3: Now is the time to cut the shape of the outside of the bowl. Using a shear cut tool angle and riding the bevel make the outside of the bowl round. Then perfect the shape to the desired curves. If you are going to do any special treatments to the outer bowl like beading, now is the time to do so. I always pre-finish the outer surface before beading. That means that the bowl surface is shear cut and sanded to finish grade. Before beading I usually make one cut of the inside of the bowl just to round it and not to thin it. This makes the bowl turn more evenly and makes any fine cuts easier on the outside. This would also be the time to do any edge treatments such as angled bowl cuts to the front lip of the bowl creating semi circles. Before doing this type of cut I pre-finish the edge as well, but leaving the thickness of the bowl to add stability. Before moving on to the finishing of the inside of the bowl make sure the outside is exactly the way I want the finished bowl to be including the outer rim. When satisfied with the outside then I move on to the inside. I will often even sand the outside before proceeding to the inside, but it is not necessary.

4: Turn the inside lip of the bowl with a smaller diameter bowl gouge with an aggressive grind and then keeping an eye on the outside of the bowl I ride the bevel and cut the inside. First taking away the bulk of the material and then really watching carefully as the gouge is guided riding the bevel to cut the perfect line that follows the outside curves of the bowl. For large bowls it is essential that you work your way towards the center of the bowl, working perhaps two inches of bowl at a time.

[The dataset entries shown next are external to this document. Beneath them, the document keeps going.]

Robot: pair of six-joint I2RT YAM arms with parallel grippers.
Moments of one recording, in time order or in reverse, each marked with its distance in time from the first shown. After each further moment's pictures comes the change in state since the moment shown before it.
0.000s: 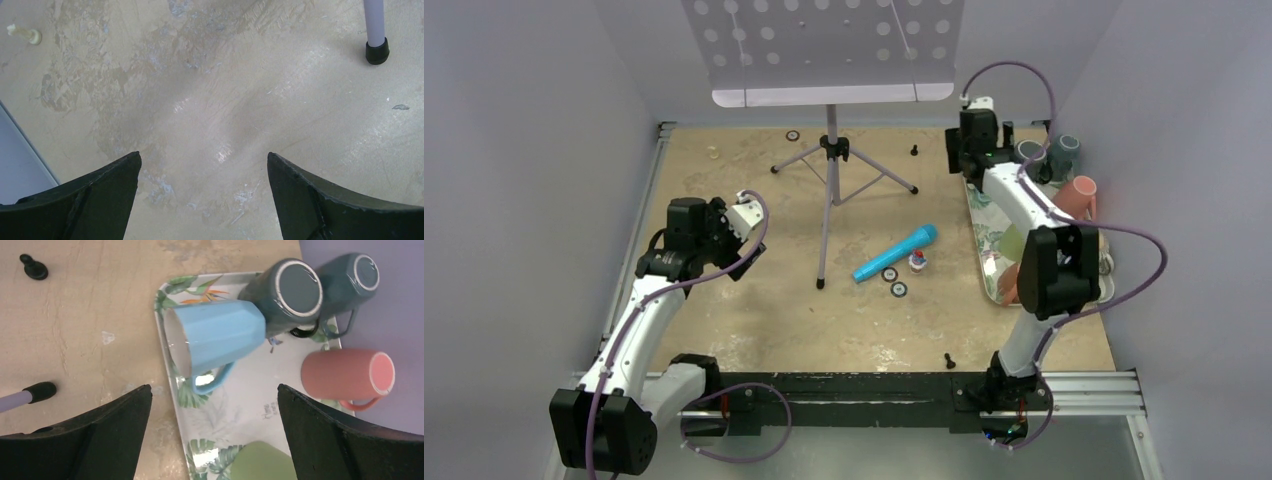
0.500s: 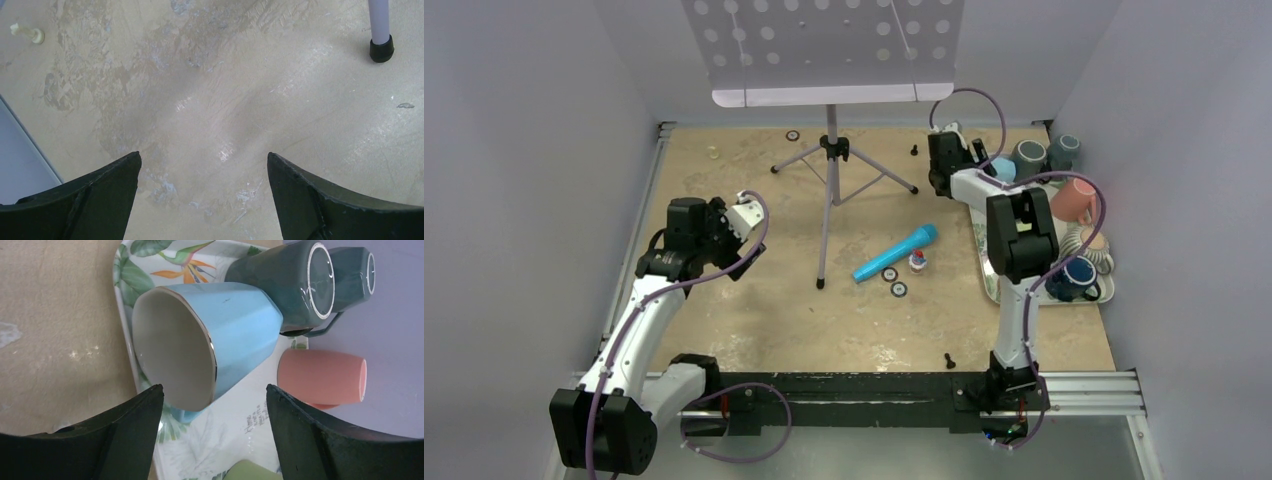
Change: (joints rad) left arm 0.000 0.000 0.000 -0.001 -0.008 0.008; right arm 0.113 0.343 0.038 0.192 0.342 -0.257
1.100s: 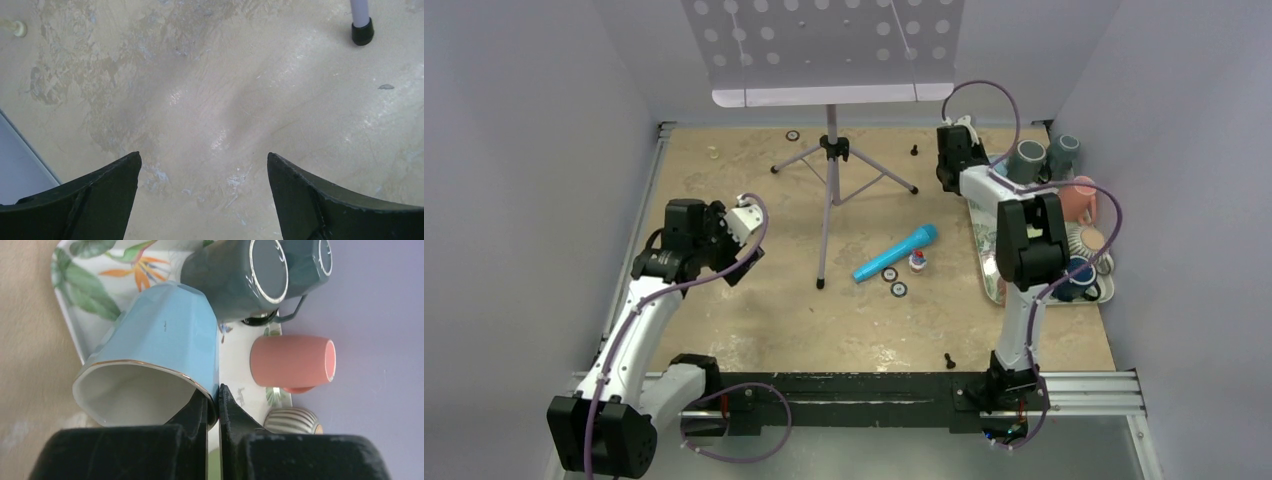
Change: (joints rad) left arm 0.000 -0.018 0.016 -0.074 0.003 0.018; right arm -0.020 -0.021 0.003 0.030 0.106 -0.024
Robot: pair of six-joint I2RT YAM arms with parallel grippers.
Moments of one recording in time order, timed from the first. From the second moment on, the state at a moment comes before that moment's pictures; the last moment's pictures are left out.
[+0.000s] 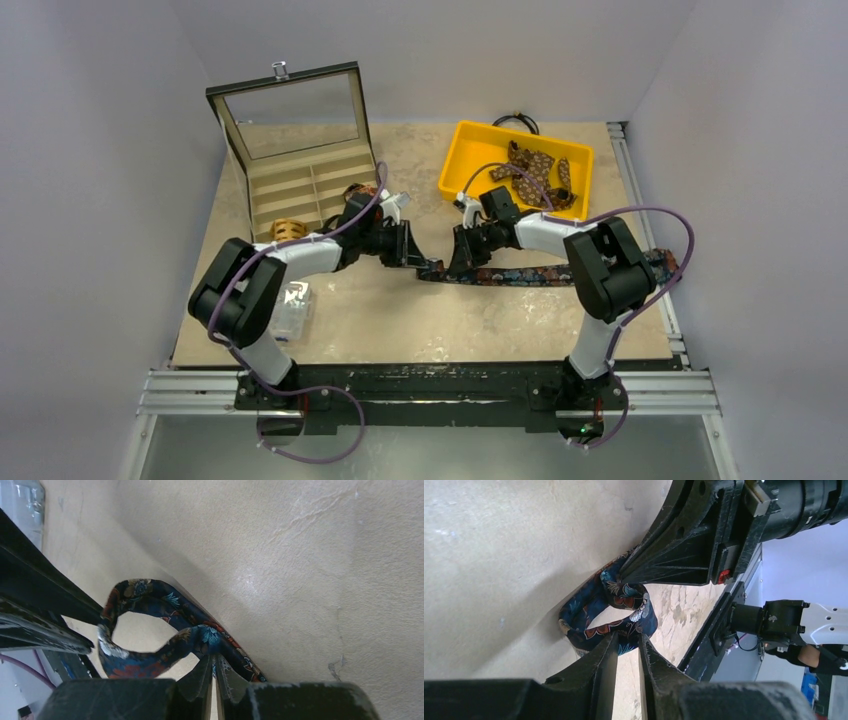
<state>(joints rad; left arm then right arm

When the first two inches are perfected and only then you move onto the next two inches. This method continues until the inside is complete. Curves are the key. The curves must be natural and flowing to be appealing and easier to finish than abrupt curves. For this cutting I use my ½ inch D-way gouge for the inside sides and then change to my ½ inch D-way blunt grind gouge for the deeper inside curves. On larger bowls I will use my 5/8 inch blunt grind D-way gouge for greater stability if the tool rest does not get back in the bowl far enough.

5: Now is the time to sand and finish the bowl. This is an individual choice as to finishes. I usually power sand using an angled drill motor and a hook and loop sanding system. I have found that it is best to use the finest grit necessary to make the wood smooth. If after sanding you find that there are still imperfections then immediately drop back two grit levels rather than punish the wood. After attaining a smooth surface then sanding may proceed more quickly from one grit to another. I usually sand to 400 and then soak the wood with denatured alcohol. I quickly hit it with 400 and then 600 and finish with a 3M Scotch-Brite pad.

6: The bowl is then turned and vacuum chucked for turning and finishing the foot. I then sign and name the wood and touch up with the Scotch-Brite pad. At this point I apply whatever finish I plan to use. I have also been known to put the finish on the balance of the bowl before turning the foot. This does help secure the wood with the vacuum chuck because of the sealing effect of the finish. Waxing the bowl is the final step. Renaissance wax is my choice for waxing. It is easy and extremely effective and does not show fingerprints.